● **Problem to solve**: Once you find the line with "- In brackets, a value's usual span" in the entries below, return exactly every line from it through the line with "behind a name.".

------ Data

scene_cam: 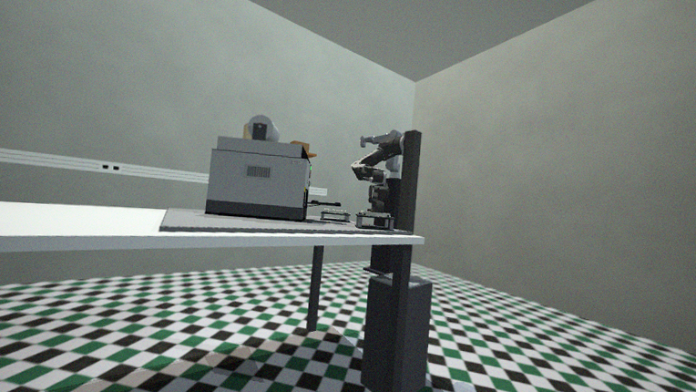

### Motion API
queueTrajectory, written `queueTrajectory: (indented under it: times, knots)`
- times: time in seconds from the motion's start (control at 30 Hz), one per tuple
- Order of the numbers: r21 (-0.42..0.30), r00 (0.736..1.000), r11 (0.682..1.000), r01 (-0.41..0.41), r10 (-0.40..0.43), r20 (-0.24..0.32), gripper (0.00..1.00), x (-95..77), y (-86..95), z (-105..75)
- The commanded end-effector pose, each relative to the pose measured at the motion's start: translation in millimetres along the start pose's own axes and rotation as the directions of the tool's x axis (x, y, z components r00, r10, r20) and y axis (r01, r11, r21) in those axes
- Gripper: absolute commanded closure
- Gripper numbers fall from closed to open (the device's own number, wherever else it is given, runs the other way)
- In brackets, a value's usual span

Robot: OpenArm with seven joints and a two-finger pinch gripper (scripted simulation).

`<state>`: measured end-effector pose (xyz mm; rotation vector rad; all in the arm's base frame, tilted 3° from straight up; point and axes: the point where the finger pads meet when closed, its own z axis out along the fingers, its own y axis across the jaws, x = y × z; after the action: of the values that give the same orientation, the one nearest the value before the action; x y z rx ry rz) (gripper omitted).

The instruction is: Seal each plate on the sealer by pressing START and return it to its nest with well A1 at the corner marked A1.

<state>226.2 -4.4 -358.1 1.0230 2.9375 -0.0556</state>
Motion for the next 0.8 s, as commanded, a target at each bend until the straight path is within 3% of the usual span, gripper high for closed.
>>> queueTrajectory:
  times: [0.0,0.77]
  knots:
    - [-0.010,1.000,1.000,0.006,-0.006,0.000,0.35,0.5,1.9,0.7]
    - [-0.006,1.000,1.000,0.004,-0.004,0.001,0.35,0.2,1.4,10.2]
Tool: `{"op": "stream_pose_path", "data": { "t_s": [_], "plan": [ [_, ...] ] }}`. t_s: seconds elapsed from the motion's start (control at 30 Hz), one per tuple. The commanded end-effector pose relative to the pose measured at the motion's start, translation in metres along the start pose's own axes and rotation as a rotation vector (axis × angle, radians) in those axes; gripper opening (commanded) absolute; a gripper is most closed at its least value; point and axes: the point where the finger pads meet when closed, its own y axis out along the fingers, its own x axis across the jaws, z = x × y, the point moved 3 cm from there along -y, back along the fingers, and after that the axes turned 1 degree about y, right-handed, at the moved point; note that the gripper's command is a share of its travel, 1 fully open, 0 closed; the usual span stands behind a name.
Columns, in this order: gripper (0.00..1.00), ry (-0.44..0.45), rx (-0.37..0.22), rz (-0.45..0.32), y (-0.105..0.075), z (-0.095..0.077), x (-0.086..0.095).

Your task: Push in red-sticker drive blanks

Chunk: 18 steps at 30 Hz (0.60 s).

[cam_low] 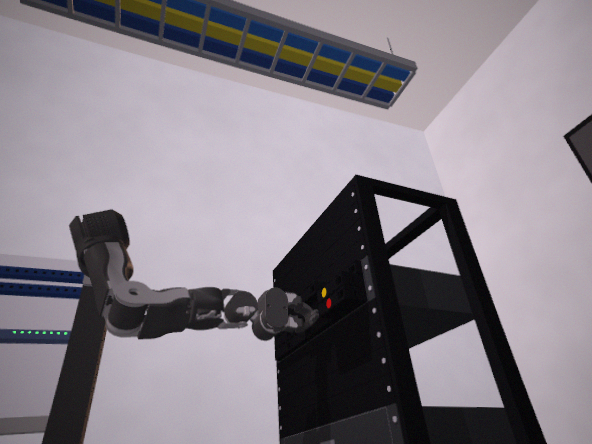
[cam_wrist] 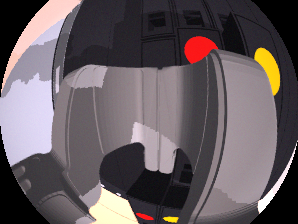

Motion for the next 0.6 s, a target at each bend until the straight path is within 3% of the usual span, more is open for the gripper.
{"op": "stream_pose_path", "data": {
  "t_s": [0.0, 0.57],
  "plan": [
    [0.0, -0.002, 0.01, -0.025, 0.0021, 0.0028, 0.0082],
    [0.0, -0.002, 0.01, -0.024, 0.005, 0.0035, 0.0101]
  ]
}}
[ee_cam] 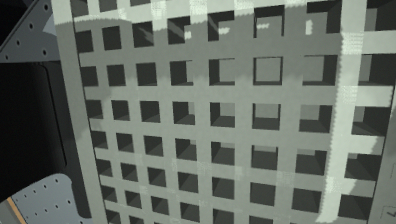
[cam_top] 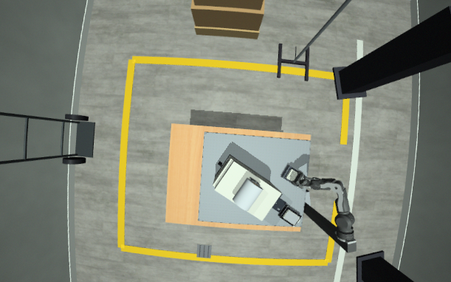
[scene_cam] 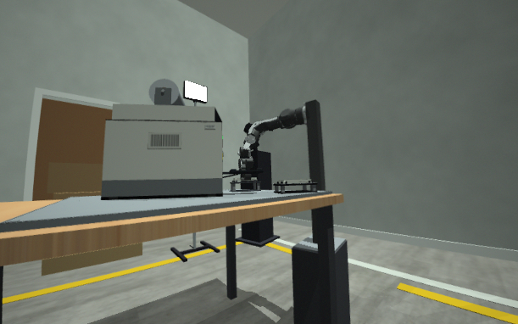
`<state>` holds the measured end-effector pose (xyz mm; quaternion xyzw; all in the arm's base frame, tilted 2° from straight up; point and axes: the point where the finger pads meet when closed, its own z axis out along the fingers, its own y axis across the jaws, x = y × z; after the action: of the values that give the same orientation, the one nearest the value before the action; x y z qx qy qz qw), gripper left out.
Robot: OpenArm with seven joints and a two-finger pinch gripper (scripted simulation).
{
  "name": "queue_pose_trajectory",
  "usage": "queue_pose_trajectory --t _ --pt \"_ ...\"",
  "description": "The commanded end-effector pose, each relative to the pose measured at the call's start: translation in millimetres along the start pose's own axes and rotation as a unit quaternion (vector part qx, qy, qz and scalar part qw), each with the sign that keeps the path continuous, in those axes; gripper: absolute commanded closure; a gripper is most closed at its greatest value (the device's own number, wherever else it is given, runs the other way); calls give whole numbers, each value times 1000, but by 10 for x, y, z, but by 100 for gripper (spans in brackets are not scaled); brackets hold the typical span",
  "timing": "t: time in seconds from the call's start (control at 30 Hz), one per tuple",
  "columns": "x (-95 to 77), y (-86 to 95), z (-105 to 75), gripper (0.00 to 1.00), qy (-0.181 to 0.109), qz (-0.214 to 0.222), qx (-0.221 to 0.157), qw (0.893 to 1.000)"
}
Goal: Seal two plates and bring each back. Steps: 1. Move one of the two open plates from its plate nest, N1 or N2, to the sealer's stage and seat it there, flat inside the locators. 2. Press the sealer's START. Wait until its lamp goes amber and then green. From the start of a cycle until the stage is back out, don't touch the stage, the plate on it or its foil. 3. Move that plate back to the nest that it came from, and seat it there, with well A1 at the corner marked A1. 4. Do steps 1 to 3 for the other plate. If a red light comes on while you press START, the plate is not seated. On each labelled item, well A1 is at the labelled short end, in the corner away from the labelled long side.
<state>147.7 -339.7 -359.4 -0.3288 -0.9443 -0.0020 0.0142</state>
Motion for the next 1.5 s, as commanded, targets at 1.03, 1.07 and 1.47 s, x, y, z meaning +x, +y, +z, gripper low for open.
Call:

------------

● **Output of the exercise**:
- In brackets, a value's usual span

Robot: OpenArm with seven joints and a two-finger pinch gripper (scripted simulation).

`<state>`: measured end-effector pose (xyz mm; rotation vector rad; all in the arm's base frame, tilted 3° from straight up; point and axes: the point where the finger pads meet when closed, its own z axis out along the fingers, its own y axis across the jaws, x = y × z; after the action: of the values that give the same orientation, the one nearest the value before the action; x y z rx ry rz) (gripper omitted).

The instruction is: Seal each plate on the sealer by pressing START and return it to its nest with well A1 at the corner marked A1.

<state>226.2 -4.4 -358.1 1.0230 2.9375 -0.0556</state>
Motion for the next 0.8 s, as commanded, a target at each bend until the straight path is within 3% of the usual span, gripper high for closed.
>>> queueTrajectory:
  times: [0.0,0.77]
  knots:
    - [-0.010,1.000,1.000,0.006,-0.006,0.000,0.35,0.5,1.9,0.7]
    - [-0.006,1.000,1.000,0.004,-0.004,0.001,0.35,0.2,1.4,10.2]
Tool: `{"op": "stream_pose_path", "data": { "t_s": [_], "plan": [ [_, ...] ] }}`. t_s: seconds elapsed from the motion's start (control at 30 Hz), one per tuple. The commanded end-effector pose relative to the pose measured at the motion's start, translation in metres along the start pose's own axes and rotation as a rotation vector (axis × angle, radians) in those axes; gripper opening (commanded) absolute; a gripper is most closed at its least value; point and axes: the point where the finger pads meet when closed, its own y axis out along the fingers, its own x axis across the jaws, z = x × y, the point moved 3 cm from there along -y, back along the fingers, and after that the axes turned 1 degree about y, right-handed, at the moved point; note that the gripper's command is a share of its travel, 1 fully open, 0 closed; the usual span stands behind a name.

With that, the exercise is done.